* What is required *
In the entries below, find the line containing "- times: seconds". Write out that line and all lines after it, exactly, and nothing else.

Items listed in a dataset
▽

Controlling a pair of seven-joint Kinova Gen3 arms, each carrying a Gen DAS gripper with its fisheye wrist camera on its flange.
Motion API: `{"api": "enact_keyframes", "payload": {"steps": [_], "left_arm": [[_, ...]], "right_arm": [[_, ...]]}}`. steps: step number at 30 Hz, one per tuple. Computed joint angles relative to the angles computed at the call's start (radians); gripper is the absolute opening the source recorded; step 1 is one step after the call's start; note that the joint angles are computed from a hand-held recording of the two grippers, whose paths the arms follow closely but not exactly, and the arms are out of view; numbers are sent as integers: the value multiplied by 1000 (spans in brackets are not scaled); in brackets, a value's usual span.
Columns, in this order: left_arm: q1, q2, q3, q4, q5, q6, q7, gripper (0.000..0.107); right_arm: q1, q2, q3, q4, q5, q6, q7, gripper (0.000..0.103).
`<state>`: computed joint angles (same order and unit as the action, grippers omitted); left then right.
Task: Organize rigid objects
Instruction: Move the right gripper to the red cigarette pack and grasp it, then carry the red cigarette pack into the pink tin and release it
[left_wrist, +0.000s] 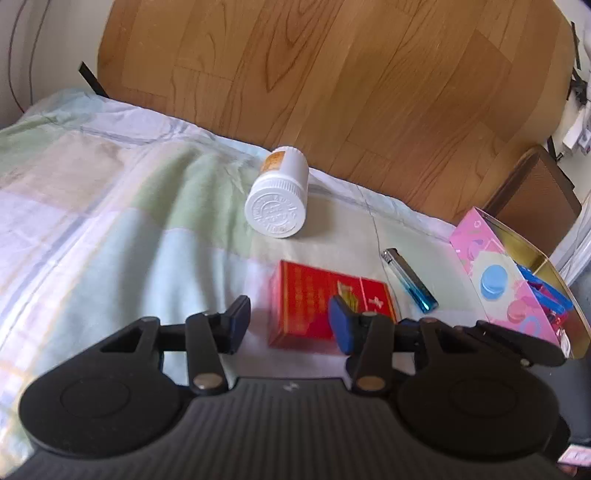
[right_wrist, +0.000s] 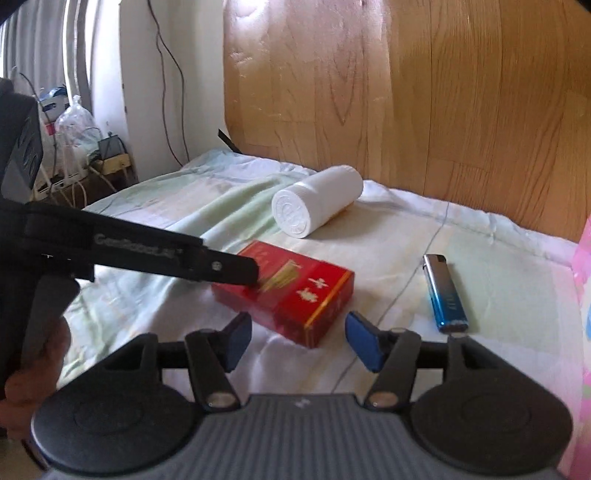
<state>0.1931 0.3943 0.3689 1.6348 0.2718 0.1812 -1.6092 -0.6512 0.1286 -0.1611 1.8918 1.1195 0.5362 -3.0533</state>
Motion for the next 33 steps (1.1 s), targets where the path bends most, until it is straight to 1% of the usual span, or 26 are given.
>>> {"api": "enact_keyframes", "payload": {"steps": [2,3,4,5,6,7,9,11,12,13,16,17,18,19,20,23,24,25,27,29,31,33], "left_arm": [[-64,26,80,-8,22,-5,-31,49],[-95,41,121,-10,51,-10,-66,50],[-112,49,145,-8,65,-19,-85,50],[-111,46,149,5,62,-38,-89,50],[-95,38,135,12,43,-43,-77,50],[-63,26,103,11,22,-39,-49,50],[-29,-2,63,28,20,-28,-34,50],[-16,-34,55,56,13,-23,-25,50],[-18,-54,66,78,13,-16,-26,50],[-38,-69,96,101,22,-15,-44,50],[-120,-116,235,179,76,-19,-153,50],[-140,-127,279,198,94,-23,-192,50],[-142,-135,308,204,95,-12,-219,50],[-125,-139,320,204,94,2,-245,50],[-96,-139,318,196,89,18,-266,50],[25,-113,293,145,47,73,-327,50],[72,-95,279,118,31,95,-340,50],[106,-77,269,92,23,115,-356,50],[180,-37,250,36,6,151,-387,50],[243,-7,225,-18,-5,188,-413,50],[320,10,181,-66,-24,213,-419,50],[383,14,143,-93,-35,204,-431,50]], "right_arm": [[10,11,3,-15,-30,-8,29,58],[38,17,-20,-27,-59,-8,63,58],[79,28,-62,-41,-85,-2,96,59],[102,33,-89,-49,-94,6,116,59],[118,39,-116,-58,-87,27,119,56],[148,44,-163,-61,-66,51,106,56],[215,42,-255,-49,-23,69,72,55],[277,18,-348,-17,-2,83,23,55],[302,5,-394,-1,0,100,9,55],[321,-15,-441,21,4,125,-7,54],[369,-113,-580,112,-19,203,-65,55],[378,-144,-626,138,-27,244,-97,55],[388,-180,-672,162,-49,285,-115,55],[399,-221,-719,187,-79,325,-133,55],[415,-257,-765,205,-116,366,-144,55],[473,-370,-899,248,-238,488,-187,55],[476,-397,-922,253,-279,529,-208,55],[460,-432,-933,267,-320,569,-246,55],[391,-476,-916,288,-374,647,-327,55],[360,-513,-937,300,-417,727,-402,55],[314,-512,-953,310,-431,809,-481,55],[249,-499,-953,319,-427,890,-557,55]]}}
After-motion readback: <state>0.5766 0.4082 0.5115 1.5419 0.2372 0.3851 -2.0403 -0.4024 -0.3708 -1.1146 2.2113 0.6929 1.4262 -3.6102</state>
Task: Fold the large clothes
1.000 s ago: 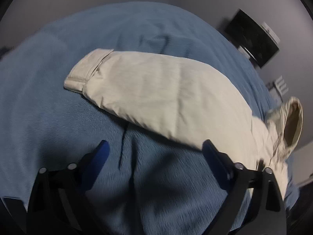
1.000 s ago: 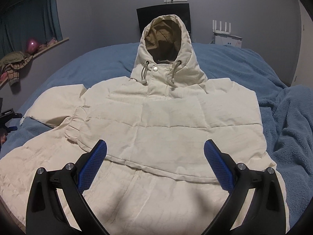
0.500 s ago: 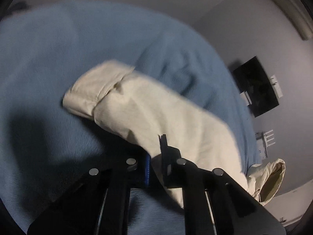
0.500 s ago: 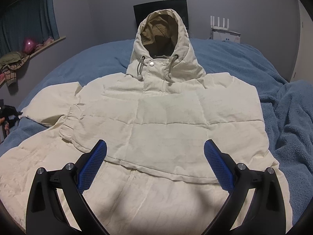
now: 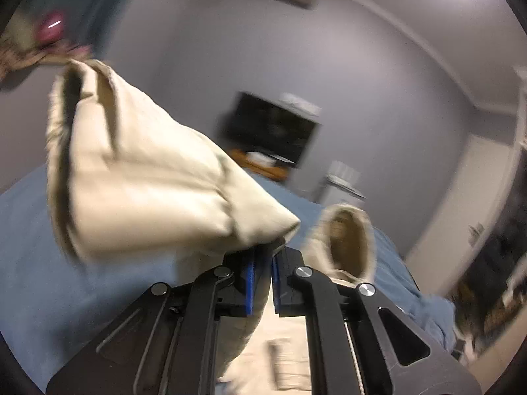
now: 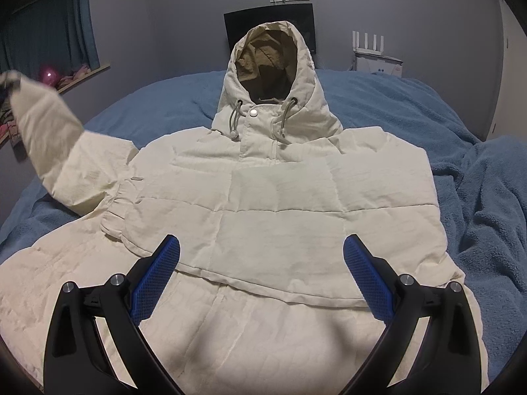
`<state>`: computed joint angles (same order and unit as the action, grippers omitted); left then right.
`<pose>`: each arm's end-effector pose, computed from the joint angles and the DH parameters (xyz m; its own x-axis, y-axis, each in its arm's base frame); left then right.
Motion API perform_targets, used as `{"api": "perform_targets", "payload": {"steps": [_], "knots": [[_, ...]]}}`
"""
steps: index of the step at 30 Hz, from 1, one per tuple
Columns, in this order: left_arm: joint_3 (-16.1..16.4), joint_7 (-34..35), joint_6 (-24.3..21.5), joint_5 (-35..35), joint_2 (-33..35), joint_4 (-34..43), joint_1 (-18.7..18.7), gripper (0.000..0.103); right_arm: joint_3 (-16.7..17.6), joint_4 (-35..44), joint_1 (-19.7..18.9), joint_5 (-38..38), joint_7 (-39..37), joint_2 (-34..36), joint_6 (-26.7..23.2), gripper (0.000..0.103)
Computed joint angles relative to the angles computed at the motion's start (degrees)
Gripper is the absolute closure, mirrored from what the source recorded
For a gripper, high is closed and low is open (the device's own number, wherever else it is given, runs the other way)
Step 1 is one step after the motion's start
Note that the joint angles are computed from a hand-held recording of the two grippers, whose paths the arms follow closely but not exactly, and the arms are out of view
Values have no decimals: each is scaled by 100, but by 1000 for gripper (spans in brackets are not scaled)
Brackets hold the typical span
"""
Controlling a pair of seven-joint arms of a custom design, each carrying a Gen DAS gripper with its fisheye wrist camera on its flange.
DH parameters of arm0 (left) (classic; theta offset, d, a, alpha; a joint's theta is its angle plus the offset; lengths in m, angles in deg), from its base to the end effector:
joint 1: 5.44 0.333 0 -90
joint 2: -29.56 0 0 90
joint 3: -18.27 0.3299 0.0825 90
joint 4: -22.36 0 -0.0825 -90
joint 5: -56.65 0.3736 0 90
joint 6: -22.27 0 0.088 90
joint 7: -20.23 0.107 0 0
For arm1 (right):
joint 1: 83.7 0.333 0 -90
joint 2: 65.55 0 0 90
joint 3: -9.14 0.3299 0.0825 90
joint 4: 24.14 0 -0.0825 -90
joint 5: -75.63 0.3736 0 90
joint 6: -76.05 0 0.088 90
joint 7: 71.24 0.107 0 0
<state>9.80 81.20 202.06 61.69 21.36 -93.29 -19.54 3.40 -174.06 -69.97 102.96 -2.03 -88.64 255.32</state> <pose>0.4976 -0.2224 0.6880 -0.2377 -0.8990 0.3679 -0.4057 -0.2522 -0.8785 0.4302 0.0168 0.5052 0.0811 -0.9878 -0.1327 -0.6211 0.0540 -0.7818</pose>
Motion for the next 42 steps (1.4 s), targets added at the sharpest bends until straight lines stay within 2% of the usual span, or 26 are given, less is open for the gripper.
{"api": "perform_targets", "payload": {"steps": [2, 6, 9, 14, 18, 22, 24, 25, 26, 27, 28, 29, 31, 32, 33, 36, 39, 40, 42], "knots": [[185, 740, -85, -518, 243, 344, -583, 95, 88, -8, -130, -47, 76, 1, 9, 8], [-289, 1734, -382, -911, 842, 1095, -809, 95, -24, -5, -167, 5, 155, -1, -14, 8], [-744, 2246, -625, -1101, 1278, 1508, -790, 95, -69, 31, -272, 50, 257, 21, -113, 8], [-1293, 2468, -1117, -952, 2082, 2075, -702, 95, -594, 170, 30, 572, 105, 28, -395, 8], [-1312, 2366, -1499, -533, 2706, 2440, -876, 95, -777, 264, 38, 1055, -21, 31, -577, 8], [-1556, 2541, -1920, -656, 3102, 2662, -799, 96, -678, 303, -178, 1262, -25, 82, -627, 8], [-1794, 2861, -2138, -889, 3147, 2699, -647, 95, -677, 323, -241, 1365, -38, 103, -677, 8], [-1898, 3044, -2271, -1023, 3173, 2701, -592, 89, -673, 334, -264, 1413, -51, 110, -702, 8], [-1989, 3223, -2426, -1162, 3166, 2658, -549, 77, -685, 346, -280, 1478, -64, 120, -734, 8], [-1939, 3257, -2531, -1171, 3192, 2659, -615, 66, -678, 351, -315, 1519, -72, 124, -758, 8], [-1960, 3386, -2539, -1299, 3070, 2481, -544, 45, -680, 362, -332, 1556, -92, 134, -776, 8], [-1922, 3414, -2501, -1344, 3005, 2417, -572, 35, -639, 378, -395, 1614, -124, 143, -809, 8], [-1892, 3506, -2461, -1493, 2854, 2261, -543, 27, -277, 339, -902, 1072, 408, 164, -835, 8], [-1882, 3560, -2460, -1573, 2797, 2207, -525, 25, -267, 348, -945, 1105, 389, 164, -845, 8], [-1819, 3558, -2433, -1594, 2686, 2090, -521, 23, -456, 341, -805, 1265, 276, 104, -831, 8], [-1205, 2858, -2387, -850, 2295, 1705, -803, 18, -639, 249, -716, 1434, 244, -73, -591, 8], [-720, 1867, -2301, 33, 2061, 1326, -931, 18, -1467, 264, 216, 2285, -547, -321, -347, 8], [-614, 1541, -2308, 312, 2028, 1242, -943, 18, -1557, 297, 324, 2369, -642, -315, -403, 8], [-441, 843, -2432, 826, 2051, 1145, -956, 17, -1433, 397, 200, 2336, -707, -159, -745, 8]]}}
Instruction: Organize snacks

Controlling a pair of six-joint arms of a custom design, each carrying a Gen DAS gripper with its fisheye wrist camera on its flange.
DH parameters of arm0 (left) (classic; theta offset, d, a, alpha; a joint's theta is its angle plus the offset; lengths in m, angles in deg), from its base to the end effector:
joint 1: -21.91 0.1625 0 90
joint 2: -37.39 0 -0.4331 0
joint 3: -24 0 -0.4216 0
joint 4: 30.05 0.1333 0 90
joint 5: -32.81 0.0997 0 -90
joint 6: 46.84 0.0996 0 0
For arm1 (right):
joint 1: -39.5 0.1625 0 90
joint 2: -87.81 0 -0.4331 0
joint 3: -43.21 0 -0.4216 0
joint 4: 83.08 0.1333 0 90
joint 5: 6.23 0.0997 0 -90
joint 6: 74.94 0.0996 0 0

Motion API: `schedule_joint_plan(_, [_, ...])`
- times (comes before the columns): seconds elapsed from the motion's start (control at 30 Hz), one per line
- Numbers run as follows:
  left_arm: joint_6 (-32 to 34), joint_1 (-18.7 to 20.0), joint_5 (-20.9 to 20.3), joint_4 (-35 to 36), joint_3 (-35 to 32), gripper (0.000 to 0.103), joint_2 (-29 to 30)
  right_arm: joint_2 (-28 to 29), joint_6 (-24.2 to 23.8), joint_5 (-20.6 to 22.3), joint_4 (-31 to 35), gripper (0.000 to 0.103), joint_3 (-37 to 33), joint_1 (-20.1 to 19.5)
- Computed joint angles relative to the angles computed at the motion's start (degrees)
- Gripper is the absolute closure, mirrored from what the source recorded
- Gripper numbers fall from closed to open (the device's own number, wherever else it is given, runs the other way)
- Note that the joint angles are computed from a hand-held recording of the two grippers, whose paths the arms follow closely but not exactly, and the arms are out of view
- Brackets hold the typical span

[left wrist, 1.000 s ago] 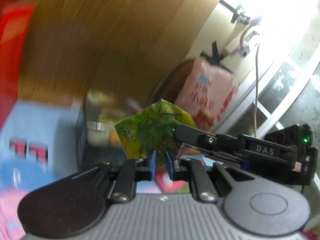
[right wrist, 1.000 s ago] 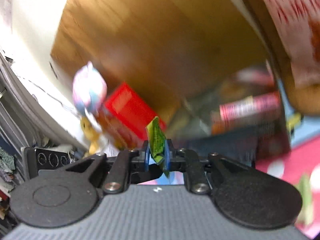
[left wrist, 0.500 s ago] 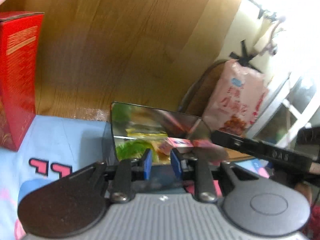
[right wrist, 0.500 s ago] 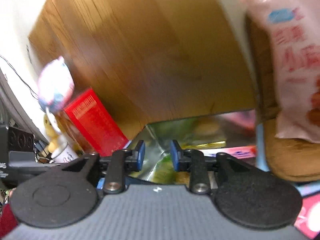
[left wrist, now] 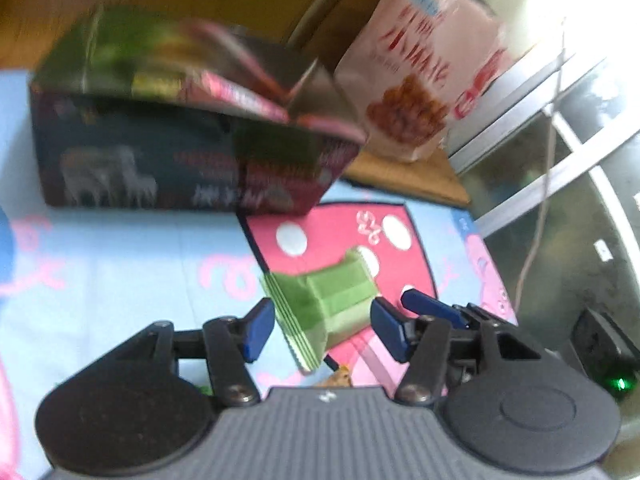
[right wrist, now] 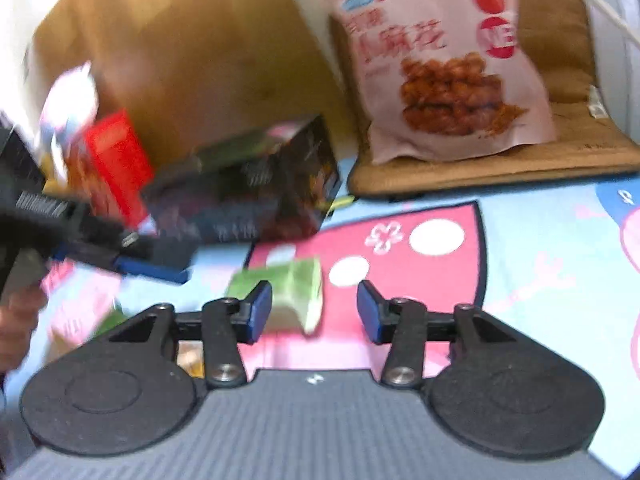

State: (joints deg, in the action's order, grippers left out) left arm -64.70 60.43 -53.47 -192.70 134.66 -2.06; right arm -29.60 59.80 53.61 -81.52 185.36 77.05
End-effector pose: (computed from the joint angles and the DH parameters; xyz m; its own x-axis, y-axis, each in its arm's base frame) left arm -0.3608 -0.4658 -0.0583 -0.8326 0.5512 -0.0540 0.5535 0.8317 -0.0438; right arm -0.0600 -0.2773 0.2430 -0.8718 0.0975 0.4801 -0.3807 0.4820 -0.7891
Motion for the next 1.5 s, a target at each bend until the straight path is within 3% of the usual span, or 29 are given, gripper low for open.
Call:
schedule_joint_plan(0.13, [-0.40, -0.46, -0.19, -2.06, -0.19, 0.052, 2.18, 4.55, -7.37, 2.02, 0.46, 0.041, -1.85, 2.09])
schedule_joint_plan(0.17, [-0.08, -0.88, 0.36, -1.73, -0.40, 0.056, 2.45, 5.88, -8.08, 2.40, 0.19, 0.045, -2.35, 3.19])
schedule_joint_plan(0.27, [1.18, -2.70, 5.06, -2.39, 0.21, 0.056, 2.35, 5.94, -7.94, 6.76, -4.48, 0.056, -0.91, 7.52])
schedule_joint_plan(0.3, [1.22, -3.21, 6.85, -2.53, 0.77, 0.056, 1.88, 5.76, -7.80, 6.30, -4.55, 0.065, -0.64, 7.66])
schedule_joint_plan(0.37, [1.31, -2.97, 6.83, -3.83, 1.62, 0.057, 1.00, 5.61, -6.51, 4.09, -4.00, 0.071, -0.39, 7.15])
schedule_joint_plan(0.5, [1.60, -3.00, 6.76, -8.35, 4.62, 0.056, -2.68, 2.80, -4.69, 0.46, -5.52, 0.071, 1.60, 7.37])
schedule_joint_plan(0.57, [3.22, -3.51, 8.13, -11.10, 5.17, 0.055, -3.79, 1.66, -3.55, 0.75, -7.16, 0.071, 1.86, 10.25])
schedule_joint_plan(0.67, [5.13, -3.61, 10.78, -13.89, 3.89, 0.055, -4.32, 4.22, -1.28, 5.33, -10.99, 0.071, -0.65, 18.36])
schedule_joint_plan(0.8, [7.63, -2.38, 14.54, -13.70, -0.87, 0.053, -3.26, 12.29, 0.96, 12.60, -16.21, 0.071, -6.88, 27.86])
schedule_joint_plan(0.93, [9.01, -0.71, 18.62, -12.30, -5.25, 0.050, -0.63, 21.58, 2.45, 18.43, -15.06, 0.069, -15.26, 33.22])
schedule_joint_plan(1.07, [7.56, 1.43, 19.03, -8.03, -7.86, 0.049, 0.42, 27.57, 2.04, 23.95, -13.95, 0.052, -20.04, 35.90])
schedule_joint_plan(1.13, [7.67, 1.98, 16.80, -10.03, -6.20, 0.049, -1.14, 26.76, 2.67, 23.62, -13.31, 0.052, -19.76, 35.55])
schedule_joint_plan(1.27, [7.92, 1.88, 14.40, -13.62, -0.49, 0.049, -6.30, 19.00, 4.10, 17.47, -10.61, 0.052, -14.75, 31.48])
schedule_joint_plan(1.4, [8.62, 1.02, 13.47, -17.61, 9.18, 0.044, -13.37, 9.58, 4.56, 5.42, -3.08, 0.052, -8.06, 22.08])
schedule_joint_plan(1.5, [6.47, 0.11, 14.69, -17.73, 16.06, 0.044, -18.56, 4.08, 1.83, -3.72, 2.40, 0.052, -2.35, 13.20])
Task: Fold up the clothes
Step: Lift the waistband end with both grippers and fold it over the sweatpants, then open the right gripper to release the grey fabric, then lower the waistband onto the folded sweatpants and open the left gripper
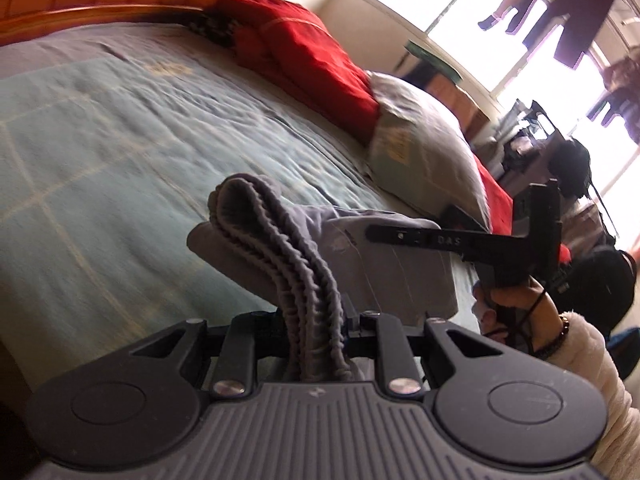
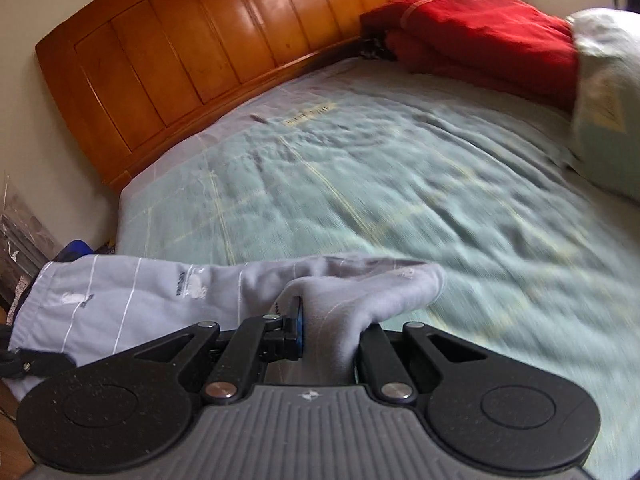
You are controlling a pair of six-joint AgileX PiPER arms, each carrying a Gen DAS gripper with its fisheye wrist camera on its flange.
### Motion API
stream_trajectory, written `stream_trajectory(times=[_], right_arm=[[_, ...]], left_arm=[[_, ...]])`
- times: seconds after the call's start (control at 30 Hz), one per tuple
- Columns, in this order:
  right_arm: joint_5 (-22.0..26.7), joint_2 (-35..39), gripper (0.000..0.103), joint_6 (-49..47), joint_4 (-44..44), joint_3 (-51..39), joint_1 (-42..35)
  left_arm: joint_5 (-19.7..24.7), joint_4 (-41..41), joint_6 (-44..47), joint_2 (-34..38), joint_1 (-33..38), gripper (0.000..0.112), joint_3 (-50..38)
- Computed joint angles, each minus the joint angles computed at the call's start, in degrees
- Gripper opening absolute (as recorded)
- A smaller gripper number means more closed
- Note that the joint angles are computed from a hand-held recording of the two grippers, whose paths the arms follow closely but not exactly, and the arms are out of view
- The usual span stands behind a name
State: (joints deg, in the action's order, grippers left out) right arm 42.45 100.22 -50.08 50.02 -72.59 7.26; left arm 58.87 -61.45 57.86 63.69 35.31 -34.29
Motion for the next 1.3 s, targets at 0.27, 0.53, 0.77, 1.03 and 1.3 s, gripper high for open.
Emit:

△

* Answer to the problem *
- times: seconds after the call's start (control at 30 Hz), one per tuple
- Columns, in this order:
  right_arm: joint_5 (-22.0..26.7), joint_2 (-35..39), gripper (0.000..0.103), joint_6 (-49..47), joint_4 (-44..44), joint_3 (-51..39), joint_1 (-42..35)
  left_arm: joint_5 (-19.7..24.7), joint_4 (-41..41), joint_6 (-44..47), joint_2 (-34..38), joint_1 (-33..38), gripper (0.000..0.112), joint_3 (-50..38)
- Computed joint angles, each minus the joint angles computed at the call's start, in degrees
- Gripper opening absolute (as recorded)
- A smaller gripper number means more closed
- Note that the joint angles are computed from a hand-held recording of the two grippers, whose paths the arms follow closely but not exactly, and the arms are out of view
- The usual span stands behind a name
State: (joints deg, in the action's order, grippers left out) right arm 42.45 100.22 -50.08 50.02 -72.59 7.26; left arm 58.87 -61.45 57.86 63.69 35.31 -34.29
Motion for the next 1.3 s, targets at 0.27, 0.53, 0.77, 1.03 and 1.3 s, gripper high for open.
Emit:

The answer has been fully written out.